[SUPPLIED DATA]

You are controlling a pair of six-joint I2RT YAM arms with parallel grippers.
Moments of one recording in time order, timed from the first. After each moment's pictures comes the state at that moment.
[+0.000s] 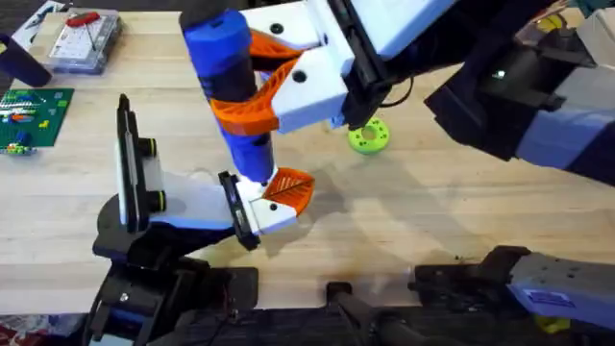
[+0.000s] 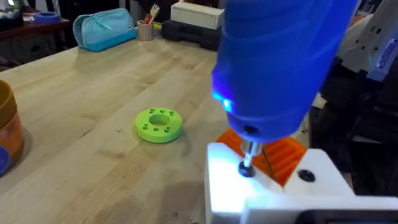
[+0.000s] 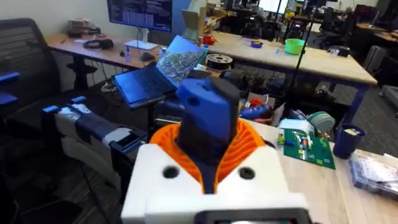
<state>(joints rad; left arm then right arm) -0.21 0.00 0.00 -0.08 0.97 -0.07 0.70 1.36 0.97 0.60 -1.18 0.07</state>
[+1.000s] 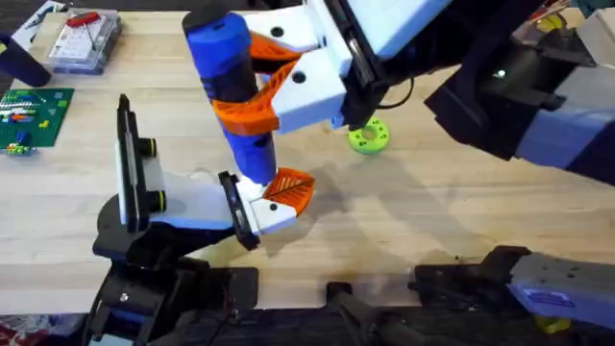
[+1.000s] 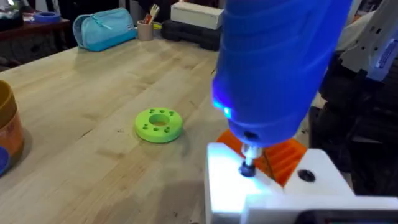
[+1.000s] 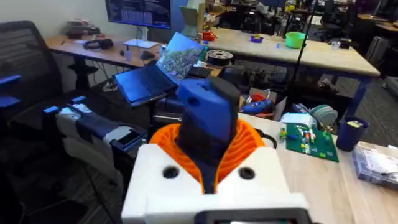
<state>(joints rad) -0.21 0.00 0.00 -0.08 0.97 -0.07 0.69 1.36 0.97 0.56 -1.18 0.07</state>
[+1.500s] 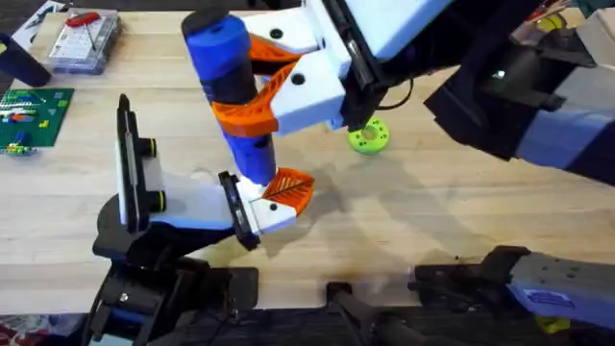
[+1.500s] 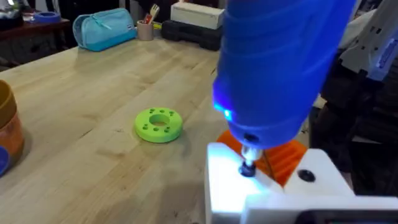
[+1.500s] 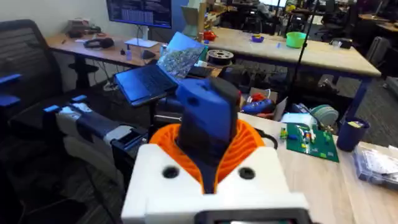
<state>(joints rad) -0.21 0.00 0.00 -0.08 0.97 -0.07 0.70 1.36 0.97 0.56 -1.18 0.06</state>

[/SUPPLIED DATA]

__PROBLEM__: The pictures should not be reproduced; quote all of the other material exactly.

__EXERCISE OUTPUT__:
You are controlling a pair of six-joint I2RT YAM arms with parallel grippers.
Moments of one recording in time order, timed from the first. After each moment's pictures comes the state at that moment.
[+0.000s] 
[+0.000s] 
[+0.000s] 
<state>(joints rad; left arm then right arm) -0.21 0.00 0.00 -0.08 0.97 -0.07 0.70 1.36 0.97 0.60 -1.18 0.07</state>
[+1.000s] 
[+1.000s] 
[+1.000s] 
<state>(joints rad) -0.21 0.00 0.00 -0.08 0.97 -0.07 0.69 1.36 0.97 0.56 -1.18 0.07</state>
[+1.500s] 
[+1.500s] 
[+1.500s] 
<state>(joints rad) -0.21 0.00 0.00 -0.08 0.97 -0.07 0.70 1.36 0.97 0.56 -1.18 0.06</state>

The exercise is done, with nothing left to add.